Das junge Jahrzehnt ist jetzt fast drei Jahre alt, der deutsche Aktienindex Dax startete 2020 bei rund 13 500 Punkten und steht jetzt kurz vor Ende des Jahres 2022 bei rund 14 000 Punkten. Sieht harmlos aus, ist es aber nicht. Man bedenke, dass vor Beginn dieses Jahrzehnts Crash-Propheten Hochkonjunktur hatten. Bücher mit vermeintlich detaillierten Beweisen für einen bevorstehenden Zusammenbruch der deutschen Banken (unter anderem Markus Krall), der Weltwirtschaft (etwa Max Otte oder Marc Friedrich), des Euro (zum Beispiel Dirk Müller oder Hans-Werner Sinn) wurden zu Bestsellern und verbreiteten eine Weltuntergangsstimmung unter den Lesern. Und doch kam alles ganz anders. Die Jahre 2020 bis 2023 wurden tatsächlich von dramatischen Verwerfungen heimgesucht – nur hatte keiner der Propheten die Corona-Pandemie mit einen monatelangen Stillstand der Weltwirtschaft oder den Ukraine-Krieg mit seinen Verwerfungen für Europas Energieversorgung auf dem Zettel. Umso erstaunlicher, dass wir trotz dieser Schockereignisse unter dem Strich an den Märkten jetzt wieder in einer ziemlich normalen Welt angekommen sind.
Die Anleihenmärkte gehen mit Zinsniveaus ins neue Jahr, wie man sie langfristig kennt. Ausfallsichere deutsche Staatsanleihen rentieren mit zwei Prozent Umlaufrendite, ein ausgewogener Korb Unternehmensanleihen mittlerer Laufzeit rentiert mit vier Prozent.
Auch an den Aktienmärkten haben wir wieder faire Bewertungen, wobei Risiko angemessen bepreist wird. Das Kurs/Gewinn-Verhältnis der Aktien aus Industriestaaten im globalen Aktienindex MSCI World liegt bei 16, das der Schwellenländer im MSCI Emerging Markets bei 11,5 – das liegt im langfristigen Durchschnitt und spiegelt Risikoprämien ein, wie sie in rationalen Märkten zu erwarten sind.
Die Inflationskennzahlen sind auf Jahresbasis gerechnet zwar noch sehr hoch, aber die Tendenz ist gerade in den USA stark fallend, sodass dort ein Inflationsniveau von unter vier Prozent wieder absehbar ist.
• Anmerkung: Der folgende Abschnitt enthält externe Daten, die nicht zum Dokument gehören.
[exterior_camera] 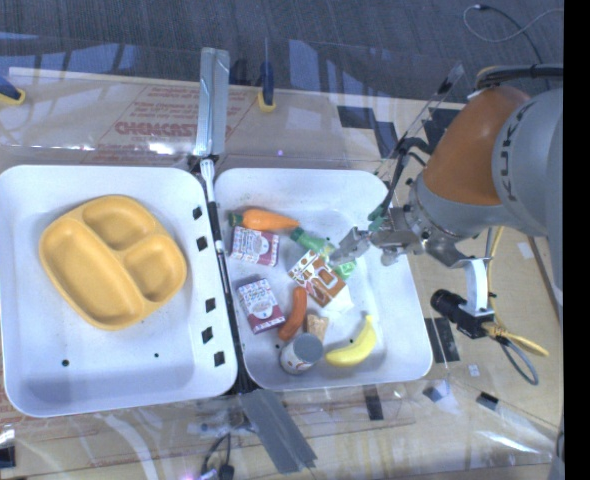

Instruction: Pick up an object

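At the near rim of the right-hand shallow white plastic bin [400, 363], at about six o'clock in it, a small round grey-topped can [300, 353] stands just beside a curved yellow plastic banana [355, 345], which lies at five o'clock. Just above them, a slim orange-red toy sausage [295, 311] lies nearly upright, with a small dark red printed packet [259, 304] at its nine o'clock. At the bin's centre sits a brown and white printed carton [321, 278], tilted. My gripper [350, 245] hangs at that carton's one o'clock, close over a small green piece [345, 265]; I cannot tell how it stands. Farther back, a second red packet [254, 245] lies at ten o'clock, and a long orange plastic carrot [268, 220] at eleven. The left-hand white bin [20, 368] holds a yellow three-compartment plastic plate [112, 259].
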`<state>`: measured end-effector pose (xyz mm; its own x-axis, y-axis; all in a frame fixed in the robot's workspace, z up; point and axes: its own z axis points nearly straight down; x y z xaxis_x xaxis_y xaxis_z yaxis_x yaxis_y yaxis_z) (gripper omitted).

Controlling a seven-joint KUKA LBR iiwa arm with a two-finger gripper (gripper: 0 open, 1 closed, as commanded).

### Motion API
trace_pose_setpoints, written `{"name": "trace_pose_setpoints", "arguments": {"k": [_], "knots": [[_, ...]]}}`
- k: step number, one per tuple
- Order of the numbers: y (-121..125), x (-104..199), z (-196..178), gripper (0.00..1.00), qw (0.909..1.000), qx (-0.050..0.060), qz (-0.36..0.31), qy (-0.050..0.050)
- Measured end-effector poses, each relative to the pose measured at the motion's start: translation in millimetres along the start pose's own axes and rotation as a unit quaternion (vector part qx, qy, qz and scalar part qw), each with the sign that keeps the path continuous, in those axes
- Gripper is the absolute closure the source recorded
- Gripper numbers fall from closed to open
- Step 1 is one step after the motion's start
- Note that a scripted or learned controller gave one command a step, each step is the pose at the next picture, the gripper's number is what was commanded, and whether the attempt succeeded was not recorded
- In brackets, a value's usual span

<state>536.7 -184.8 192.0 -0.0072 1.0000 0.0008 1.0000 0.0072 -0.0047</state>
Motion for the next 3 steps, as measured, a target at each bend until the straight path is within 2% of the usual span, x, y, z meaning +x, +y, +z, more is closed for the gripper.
{"name": "trace_pose_setpoints", "arguments": {"k": [1, 2, 3], "knots": [[2.6, 30.6, 99.5, 0.0, 0.9946, -0.004, -0.104, -0.002], [34.0, 63.6, 35.0, 0.0, 0.9927, -0.002, -0.121, -0.001], [34.4, 62.8, 27.4, 1.0, 0.9925, -0.001, -0.122, -0.001]]}}
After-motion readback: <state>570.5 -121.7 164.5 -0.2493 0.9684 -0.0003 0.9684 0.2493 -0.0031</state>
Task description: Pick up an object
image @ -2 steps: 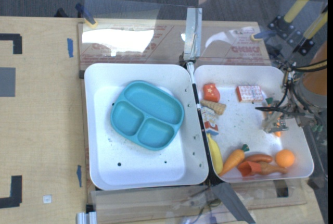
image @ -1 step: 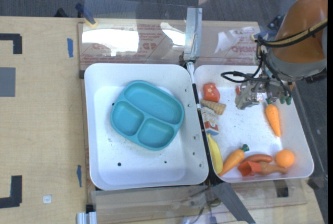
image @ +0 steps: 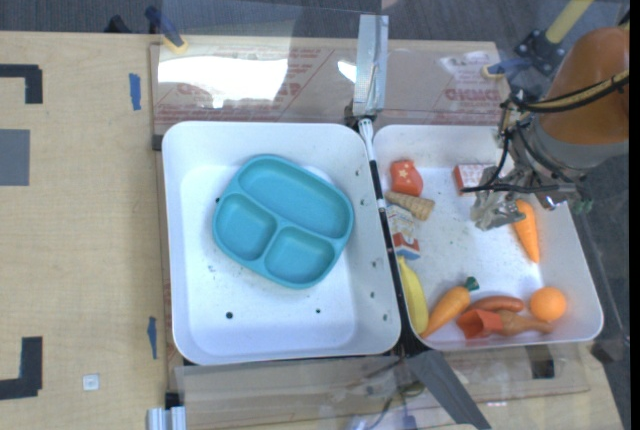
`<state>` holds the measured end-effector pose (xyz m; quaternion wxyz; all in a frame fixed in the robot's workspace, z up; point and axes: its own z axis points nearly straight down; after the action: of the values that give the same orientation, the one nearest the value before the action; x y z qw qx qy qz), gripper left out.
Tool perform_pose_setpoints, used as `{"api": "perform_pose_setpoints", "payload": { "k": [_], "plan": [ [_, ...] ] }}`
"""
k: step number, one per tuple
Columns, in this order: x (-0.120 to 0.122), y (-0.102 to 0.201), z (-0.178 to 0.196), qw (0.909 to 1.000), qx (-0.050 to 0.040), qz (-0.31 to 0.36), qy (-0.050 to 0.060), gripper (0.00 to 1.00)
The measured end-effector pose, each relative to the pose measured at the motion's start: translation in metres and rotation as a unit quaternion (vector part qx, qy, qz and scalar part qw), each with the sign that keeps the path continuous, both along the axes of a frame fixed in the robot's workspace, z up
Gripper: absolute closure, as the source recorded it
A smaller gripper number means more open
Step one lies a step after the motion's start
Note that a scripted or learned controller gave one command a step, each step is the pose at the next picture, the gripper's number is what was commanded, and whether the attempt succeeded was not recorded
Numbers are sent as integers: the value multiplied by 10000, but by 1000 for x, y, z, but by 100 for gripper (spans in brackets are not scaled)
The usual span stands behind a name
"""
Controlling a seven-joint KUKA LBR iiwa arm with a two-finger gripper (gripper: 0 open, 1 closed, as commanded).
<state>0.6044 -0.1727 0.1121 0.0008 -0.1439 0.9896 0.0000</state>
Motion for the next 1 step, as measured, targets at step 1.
{"api": "perform_pose_setpoints", "payload": {
  "k": [1],
  "plan": [
    [2, 1, 3, 10000, -4, 14, -26, 0]
  ]
}}
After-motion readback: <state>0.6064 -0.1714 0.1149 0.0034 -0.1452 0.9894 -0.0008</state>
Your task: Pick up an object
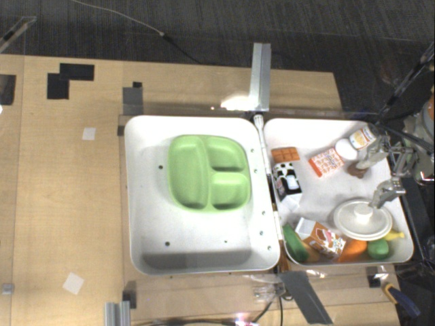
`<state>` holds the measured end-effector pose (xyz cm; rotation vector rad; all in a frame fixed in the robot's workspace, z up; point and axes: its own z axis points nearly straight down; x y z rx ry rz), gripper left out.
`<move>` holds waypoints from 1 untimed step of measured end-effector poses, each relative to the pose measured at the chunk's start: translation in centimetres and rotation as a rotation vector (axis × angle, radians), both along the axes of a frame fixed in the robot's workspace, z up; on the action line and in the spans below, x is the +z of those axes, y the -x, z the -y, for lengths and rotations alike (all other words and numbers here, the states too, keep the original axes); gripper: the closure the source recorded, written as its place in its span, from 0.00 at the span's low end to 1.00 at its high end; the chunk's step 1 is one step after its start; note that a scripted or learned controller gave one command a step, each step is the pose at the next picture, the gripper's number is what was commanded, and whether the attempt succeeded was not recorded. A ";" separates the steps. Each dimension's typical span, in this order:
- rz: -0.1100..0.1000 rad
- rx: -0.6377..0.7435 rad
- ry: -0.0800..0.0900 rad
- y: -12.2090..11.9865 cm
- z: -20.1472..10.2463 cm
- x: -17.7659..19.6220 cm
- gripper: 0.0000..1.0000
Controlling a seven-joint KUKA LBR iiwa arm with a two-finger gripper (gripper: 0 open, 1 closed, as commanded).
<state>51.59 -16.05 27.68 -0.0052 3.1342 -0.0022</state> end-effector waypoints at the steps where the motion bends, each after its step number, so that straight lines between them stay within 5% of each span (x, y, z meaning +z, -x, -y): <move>1: 0.017 -0.055 0.004 -0.3 1.5 -17.4 0.00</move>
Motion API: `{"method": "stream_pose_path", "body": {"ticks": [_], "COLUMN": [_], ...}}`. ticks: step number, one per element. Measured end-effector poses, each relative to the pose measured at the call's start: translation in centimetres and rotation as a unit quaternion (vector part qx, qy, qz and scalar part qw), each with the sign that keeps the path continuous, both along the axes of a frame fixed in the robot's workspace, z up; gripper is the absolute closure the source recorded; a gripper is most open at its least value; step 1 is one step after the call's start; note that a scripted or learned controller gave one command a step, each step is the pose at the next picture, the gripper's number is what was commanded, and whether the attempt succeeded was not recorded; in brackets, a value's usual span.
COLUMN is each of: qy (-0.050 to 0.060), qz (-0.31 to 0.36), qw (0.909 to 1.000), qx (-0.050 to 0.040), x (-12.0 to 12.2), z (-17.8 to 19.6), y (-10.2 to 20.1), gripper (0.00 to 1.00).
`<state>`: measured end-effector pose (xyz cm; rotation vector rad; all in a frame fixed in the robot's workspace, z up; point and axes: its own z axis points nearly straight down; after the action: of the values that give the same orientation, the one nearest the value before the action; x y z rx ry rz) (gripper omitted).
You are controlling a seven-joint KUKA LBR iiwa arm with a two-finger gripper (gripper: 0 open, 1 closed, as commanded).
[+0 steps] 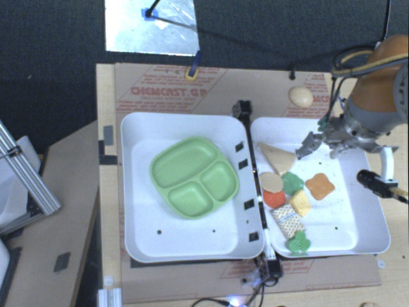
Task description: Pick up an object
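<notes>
My gripper (321,148) hangs over the back part of the right bin (367,235), open, with nothing between its fingers. Just to its left a tan wedge (276,156) lies flat on the bin floor. Nearer the front sit an orange piece (319,186), a green broccoli-like piece (293,183), a beige disc (271,182), a red piece (275,199), a yellow block (301,204), a patterned packet (288,221) and another green piece (298,242).
The left bin (137,235) holds a green divided plate (193,176). A pale egg-shaped thing (300,96) lies on the cardboard behind the right bin. The divider between the bins (254,178) runs close beside the cluster of objects.
</notes>
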<state>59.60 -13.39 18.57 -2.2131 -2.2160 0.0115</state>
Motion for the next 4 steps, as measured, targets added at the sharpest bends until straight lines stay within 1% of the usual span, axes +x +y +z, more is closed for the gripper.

Dieses Thema wird im Jahr 2023 an den Märkten keine große Rolle mehr spielen. Aus dem Ruder gelaufen sind noch die Immobilienbewertungen, aber auch hier sieht es nach einer gesunden Abkühlung der Märkte ohne großen Knall aus.
Auch wenn die Verluste aus diesem Jahr den Anlegern noch in den Knochen stecken, so haben sie allen Grund, positiv in das neue Jahr zu blicken. Natürlich scheint nicht überall die Sonne, insbesondere in Deutschland ernten wir die nicht ganz so wohlschmeckenden Früchte unserer Wirtschaftspolitik der letzten 20 Jahre. Und damit beziehe ich mich nicht nur auf die Energiepolitik, sondern auch auf den Zustand unserer Infrastruktur, die Verteidigung, die Bildung und so weiter. Es gibt leider einige Problembereiche.
Im deutschen Leitindex Dax spiegelt sich dieses Bild dadurch wider, dass die Unternehmensbewertungen auf dem Niveau eines Schwellenlandes liegen. Aber ich will jetzt nicht an Weihnachten die gute Laune verderben. Zum Glück ist die Zukunft ergebnisoffen und gerade in Demokratien sind politische Entwicklungen keine Einbahnstraße.
Wo der Dax im Jahr 2024 stehen wird, weiß daher auch niemand so genau. Wirklich gelernt habe ich von den Crash-Propheten allerdings vor allem eines: Auch wenn Prognosen eine unsichere Sache sind, kann eine Überschrift gar nicht reißerisch genug sein.